Jens Düppe
Ego D
TEXT: Stefan Pieper | FOTO: Stefan Pieper
Jens Düppe s aktuelle CD und Vinylplatte "Ego D" bündelt die Essenz seiner zahlreichen Konzerte mit diesem Soloprojekt - und ist in den letzten Wochen zum ständigen Begleiter geworden.
„In the beginning there was the beat!“ So ist das wohl in der Menschheitsgeschichte – und so war es auch bei Jens Düppe , einem in Köln lebenden Schlagzeuger, Bandleader, Komponisten und Veranstalter der vielbeachteten „Blind-Date“-Improvisationsreihe. Schon vor einem Jahr brachte Jens Düppe sein Soloprojekt „Ego D“ zum ersten Mal live auf die Bühne. Hier geht es um nichts geringeres, als die eigene Lebensbilanz in Musik zu spiegeln. Vom ersten Konzert an entstand an zahlreichen weiteren Auftrittsorten eine Art dialoge in progress zwischen den eigenen Empfindungen, Ideen und dem partizipierenden Publikum. Seit Oktober liegt die „Verdinglichung“ dieses Prozesses in Gestalt eines Tonträgers beim ENJA-Label vor.
Nicht nur auf dem Schlagzeug, sondern auch auf Synthesizer und Piano zeigt sich Jens Düppe als universeller Geist, dessen Ideen eine große lyrische Bandbreite in bestechender Ökomonie der dafür eingesetzten Mittel offenbaren. So groß und weit die Kontexte auch sind, alles findet raffiniert und zugleich verblüffend logisch zueinander und wirkt dabei ausgesprochen zugänglich: Das Klavier als perkussives Instrument wird zur Lieblings-Spielwiese, etwa in coolen Riffs, die einer guten House-Platte zur Ehre reichen oder, wenn es heftiger zur Sache geht, in treibenden, sich chromatisch reibenden Figuren im tiefsten Subkontraoktav-Keller.
Griff nach den Sternen
Hinter diesen zwei Händen steht eine große Fantasie - auch in rhythmischer Hinsicht. Etwa in den unregelmäßigen Metrengeflechten der Stücke „Dance 1“ und „Dance 2“, die auch von Erlebnissen mit befreundeten bulgarischen Musikern geprägt sind. Düppe ist weitgereist, sowohl lebensphilosopisch betrachtet, als auch in geografischer Hinsicht. Ohren und Geist sind immer weit geöffnet. Großartige Bildkraft entsteht, wenn er mit den Flügeltasten die Tongirlanden der westafrikanischen Kora nachempfindet. „1000 Stars“ ist eine empfindsame Reflexion über die eigene Begrenztheit in Relation zur menschlich nicht fassbaren Unendlichkeit im Kosmos - worüber Jens Düppe seit seiner Kindheit das Staunen nicht verlernt hat. Für den Griff nach den Sternen auf diesem Album konnte er die New Yorker Jazz- and Soulsängerin Jocelyn B. Smith gewinnen.

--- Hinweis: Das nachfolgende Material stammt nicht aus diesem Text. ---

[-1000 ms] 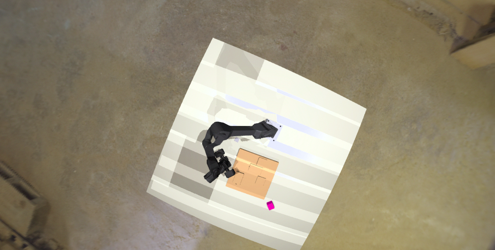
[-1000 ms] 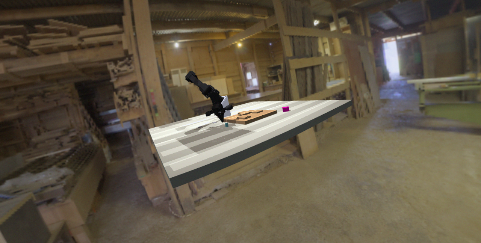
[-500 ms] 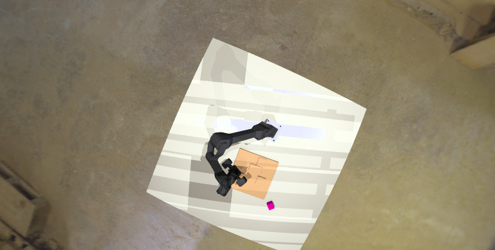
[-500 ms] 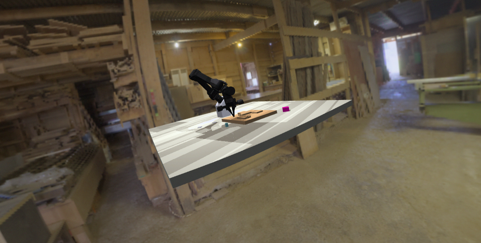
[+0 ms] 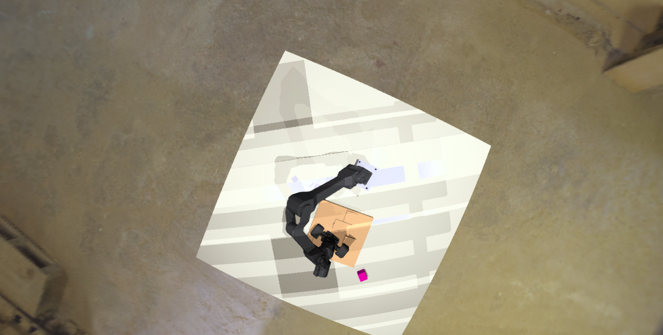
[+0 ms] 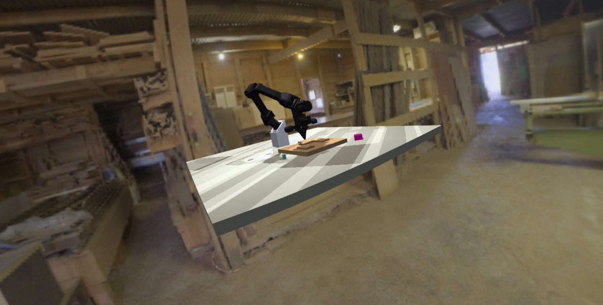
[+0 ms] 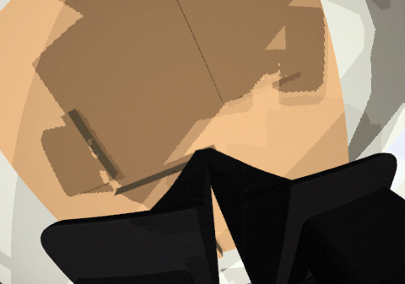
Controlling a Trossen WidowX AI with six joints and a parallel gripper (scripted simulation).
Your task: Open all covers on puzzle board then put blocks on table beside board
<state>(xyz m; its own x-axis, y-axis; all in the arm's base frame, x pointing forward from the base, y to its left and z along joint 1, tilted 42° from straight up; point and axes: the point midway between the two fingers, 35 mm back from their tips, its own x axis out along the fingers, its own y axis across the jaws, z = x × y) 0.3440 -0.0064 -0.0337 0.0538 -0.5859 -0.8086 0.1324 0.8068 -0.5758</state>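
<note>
Right now the tan wooden puzzle board is 1 cm behind my gripper tip, 3 cm to the left of it and 4 cm below it. Also, from my gripper tip: teal block 8 cm ahead, 18 cm to the right, 5 cm below; magenta block 14 cm ahead, 27 cm to the left, 4 cm below.
</note>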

Einer von Düppes Lieblingslyrikern ist Paul Verlaine – also musste auch eines seiner Gedichte auf die Reise ins subjektive Lebens-Universum mitgenommen werden.

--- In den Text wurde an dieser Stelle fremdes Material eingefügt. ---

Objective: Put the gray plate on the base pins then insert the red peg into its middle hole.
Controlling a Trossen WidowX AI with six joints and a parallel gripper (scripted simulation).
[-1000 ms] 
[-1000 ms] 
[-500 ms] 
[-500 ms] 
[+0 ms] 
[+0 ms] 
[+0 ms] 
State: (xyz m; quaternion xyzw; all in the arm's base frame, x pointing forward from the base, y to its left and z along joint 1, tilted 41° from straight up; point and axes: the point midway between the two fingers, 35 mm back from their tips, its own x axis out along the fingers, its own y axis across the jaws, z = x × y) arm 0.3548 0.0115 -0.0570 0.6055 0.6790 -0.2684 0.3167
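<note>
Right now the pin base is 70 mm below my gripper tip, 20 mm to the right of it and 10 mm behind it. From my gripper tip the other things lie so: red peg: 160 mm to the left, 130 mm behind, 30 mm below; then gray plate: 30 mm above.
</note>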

Zusammengenommen entsteht die Zugänglichkeit und Präsenz eines sehr gut gemachten Pop-Albums, das über längere Zeiträume einfach „da“ ist, aber natürlich entstammt das Anliegen von „Ego D“ keinem kommerziellen Kalkül, sondern ist tief persönlich und transzendental. Die Stücke brauchen keine Unzahl von Tönen, sondern wirken gerade durch das Gegenteil davon umso zentrierter.Wie oft begleitete dieser kultiviert-lyrische, ambienthafte Minimalismus so manche Autofahrt durchs herbstlich-dämmerige Ruhrgebiet oder woanders hin – und wo dann erst mittendrin bewusst wird, dass ja schon wieder eines der Stücke aus Jens Düppe s „Ego-D Album das Drumherum absorbiert. Kein Zufall dürfte sein, dass Jens Düppe sich auch mit der minimalistischen Philosophie von John Cage beschäftigt hat. Auch das hat dem Weitblick und der Authentizität dieses innovativen Musikers reiche Nahrung gegeben.